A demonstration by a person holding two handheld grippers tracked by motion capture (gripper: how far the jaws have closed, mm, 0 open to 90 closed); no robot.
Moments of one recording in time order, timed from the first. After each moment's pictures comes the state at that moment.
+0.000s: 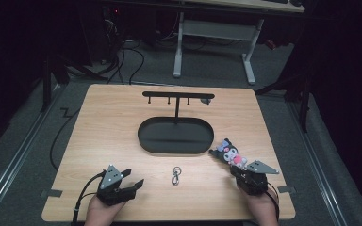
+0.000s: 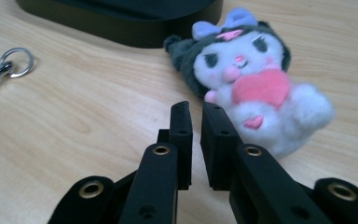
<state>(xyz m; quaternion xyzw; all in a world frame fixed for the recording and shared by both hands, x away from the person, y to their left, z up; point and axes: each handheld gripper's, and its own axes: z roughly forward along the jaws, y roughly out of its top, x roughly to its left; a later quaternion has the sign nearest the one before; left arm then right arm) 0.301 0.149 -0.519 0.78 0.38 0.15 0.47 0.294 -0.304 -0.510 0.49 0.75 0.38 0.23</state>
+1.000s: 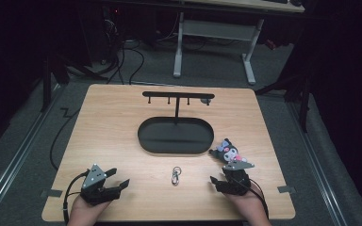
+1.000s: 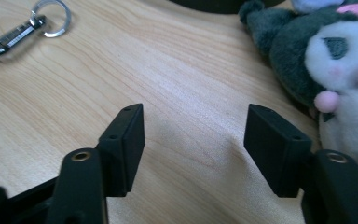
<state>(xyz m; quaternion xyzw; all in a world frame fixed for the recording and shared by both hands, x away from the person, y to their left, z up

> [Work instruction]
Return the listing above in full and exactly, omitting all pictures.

> [Result]
A demonstration by a person holding two handheld grippers tracked by motion capture (gripper: how far the jaws have closed, mm, 0 open to 90 closed); no robot.
Moments of one recording in time order, timed from the first. After each moment's pictures comes the state at that moment.
+0.000s: 
+0.000s: 
<state>(xyz m; quaternion xyzw; all in a world frame fixed for the recording and shared by both hands, x away from the person, y to their left, z up; point and axes: each handheld gripper's, and its own axes: z roughly forward along the jaws, y roughly out of its top, x roughly to its left; a later quaternion has the sign nearest the one before; left arm then right arm) 0.301 0.149 -0.519 0.78 0.38 0.15 0.47 0.294 -0.304 -0.510 0.49 0.75 0.38 0.23</state>
+1.000s: 
+1.000s: 
<state>(xyz m; quaternion xyzw; all in a world frame fixed for the recording and shared by both hands, x away from the person, y to their left, z up

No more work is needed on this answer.